Problem 5 - Entrance Test

Given S_n = n(n+1)(n+2)/6. The nth term t_n = S_n - S_{n-1}. Compute S_{n-1} = (n-1)n(n+1)/6. So t_n = [n(n+1)(n+2) - (n-1)n(n+1)]/6 = n(n+1)[(n+2) - (n-1)]/6 = n(n+1)(3)/6 = n(n+1)/2. So t_n = n(n+1)/2 = (n^2 + n)/2. This is the nth term. The problem states the series is an arithmetico-geometric progression (AGP).
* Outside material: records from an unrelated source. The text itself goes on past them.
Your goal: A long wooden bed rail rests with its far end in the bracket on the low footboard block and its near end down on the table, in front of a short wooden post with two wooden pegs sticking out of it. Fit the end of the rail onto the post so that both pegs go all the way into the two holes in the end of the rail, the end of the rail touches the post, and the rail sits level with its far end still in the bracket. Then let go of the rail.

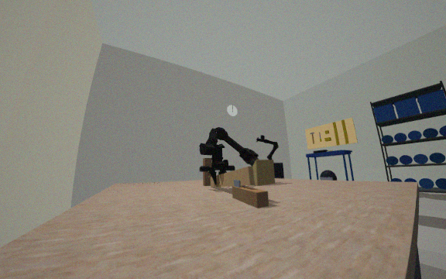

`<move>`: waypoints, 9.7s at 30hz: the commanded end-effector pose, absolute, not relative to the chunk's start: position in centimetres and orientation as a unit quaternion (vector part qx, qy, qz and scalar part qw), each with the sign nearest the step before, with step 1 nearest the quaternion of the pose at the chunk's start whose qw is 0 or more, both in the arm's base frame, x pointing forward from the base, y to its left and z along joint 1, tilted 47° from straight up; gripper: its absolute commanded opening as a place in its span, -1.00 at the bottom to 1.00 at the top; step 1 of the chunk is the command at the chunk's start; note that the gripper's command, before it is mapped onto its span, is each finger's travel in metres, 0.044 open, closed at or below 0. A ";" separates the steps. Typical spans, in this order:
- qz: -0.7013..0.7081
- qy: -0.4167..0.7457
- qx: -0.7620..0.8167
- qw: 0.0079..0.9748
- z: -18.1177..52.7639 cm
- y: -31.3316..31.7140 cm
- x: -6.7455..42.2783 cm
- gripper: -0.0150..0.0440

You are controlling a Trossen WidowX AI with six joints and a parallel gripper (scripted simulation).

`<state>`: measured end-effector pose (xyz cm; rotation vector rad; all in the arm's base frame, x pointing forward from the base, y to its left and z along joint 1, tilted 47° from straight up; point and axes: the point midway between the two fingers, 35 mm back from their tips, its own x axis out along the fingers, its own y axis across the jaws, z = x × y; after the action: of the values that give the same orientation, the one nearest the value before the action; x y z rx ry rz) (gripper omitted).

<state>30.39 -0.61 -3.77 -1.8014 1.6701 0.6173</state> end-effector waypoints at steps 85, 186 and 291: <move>0.233 0.628 -0.680 0.299 -1.5 1.8 30.3 -0.49; 0.232 0.629 -0.680 0.298 -0.1 0.3 30.1 -0.49; 0.232 0.629 -0.680 0.298 2.3 -1.9 29.9 -0.49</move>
<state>29.87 -1.92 2.12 -1.7997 1.6754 0.6138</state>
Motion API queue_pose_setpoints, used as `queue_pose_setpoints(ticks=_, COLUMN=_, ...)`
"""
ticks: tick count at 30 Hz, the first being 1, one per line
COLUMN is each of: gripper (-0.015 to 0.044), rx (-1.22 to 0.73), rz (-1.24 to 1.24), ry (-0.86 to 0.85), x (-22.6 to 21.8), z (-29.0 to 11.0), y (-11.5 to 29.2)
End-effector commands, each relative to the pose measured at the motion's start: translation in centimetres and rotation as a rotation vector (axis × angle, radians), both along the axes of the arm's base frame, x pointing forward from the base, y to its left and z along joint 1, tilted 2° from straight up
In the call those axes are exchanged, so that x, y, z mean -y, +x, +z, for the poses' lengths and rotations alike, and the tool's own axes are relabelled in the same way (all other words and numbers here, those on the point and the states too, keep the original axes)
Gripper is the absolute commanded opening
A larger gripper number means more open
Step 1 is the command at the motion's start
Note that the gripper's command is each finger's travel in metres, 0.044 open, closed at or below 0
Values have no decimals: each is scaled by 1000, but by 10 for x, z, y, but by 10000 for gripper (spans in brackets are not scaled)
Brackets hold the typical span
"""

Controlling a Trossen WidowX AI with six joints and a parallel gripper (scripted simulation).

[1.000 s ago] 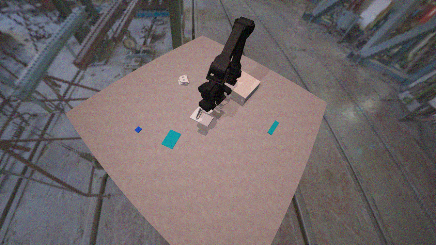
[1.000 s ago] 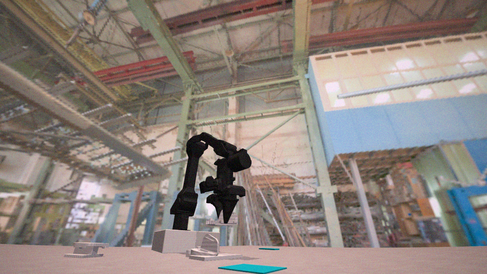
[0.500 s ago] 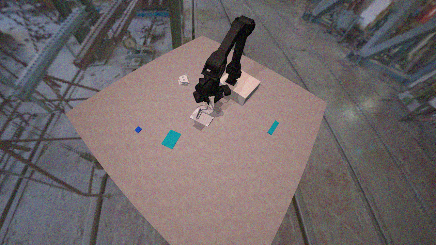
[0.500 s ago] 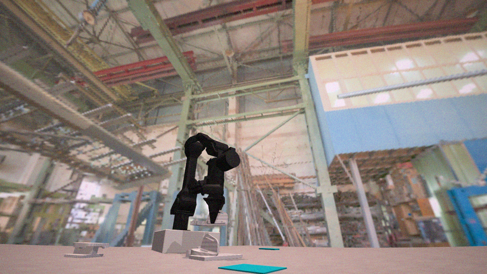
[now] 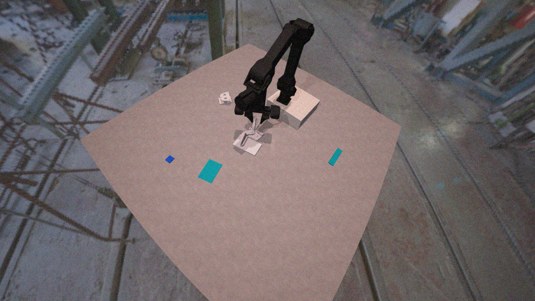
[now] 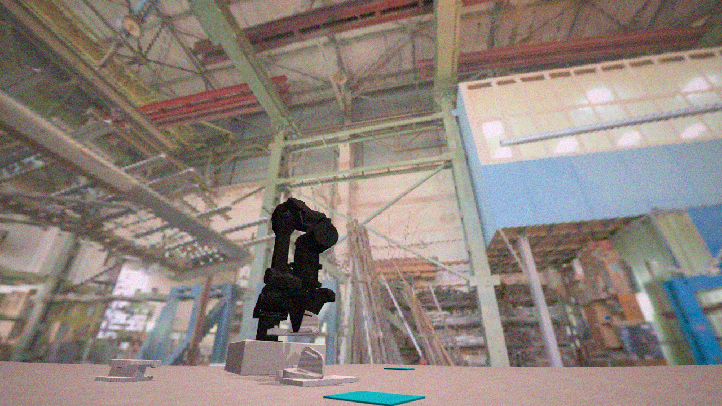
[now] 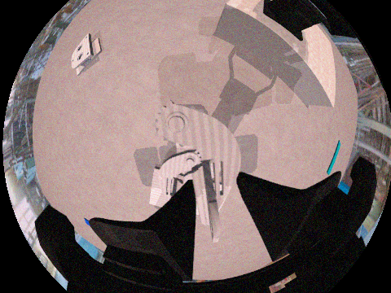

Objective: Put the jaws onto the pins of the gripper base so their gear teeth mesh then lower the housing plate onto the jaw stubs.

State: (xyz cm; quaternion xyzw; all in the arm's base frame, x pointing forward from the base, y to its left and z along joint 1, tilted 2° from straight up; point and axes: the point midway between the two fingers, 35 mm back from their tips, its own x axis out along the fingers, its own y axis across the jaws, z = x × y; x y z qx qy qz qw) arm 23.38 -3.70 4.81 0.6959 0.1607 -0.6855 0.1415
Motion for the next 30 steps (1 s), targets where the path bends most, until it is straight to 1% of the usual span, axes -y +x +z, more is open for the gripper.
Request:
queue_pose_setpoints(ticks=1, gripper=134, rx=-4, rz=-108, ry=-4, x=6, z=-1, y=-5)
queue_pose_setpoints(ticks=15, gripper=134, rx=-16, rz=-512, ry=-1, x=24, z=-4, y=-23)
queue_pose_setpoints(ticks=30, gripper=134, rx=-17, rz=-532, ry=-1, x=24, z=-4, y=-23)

An AGP has terms of the form (a + (n-1)d) * r^{n-1}. Let me write t_n = (a + (n-1)d) * r^{n-1}. We have t_n = n(n+1)/2. Let me find the first few terms: t_1 = 1(2)/2 = 1. t_2 = 2(3)/2 = 3. t_3 = 3(4)/2 = 6. t_4 = 4(5)/2 = 10. t_5 = 5(6)/2 = 15. So the series is 1, 3, 6, 10, 15, ... which are triangular numbers. This is not a standard AGP. But the problem says it is an AGP. Let me check if this can be expressed as an AGP. For an AGP, the ratio of consecutive terms is not constant but follows a pattern. Let me compute ratios: t_2/t_1 = 3, t_3/t_2 = 2, t_4/t_3 = 10/6 = 5/3, t_5/t_4 = 15/10 = 3/2. These ratios are 3, 2, 5/3, 3/2,... which are (3/1), (4/2), (5/3), (6/4),... i.e., (n+2)/(n) for the ratio from t_n to t_{n+1}? Let's see: t_2/t_1 = 3 = (1+2)/1? (1+2)/1=3, yes. t_3/t_2 = 2 = (2+2)/2? (2+2)/2=2, yes. t_4/t_3 = 5/3 = (3+2)/3? (3+2)/3=5/3, yes. So t_{n+1}/t_n = (n+2)/n. This means t_{n+1} = t_n * (n+2)/n. This is not a constant ratio, so it's not a GP. For an AGP, the general term is (a + (n-1)d) * r^{n-1}. Let me try to match: t_n = n(n+1)/2. Write as: t_n = (n^2 + n)/2. For large n, t_n ≈ n^2/2, which grows polynomially, not exponentially. An AGP with |r|<1 would converge, but here terms grow. If r>1, terms grow exponentially, but here growth is polynomial. So this cannot be an AGP unless r=1. If r=1, then t_n = a + (n-1)d, which is an AP. But t_n = n(n+1)/2 is quadratic, not linear. So the problem statement seems inconsistent. However, for the sake of the assignment, let me assume the intended series is different. Perhaps S_n = n/2 * (something). Given the options, the common ratio is likely 2/3 (Option B).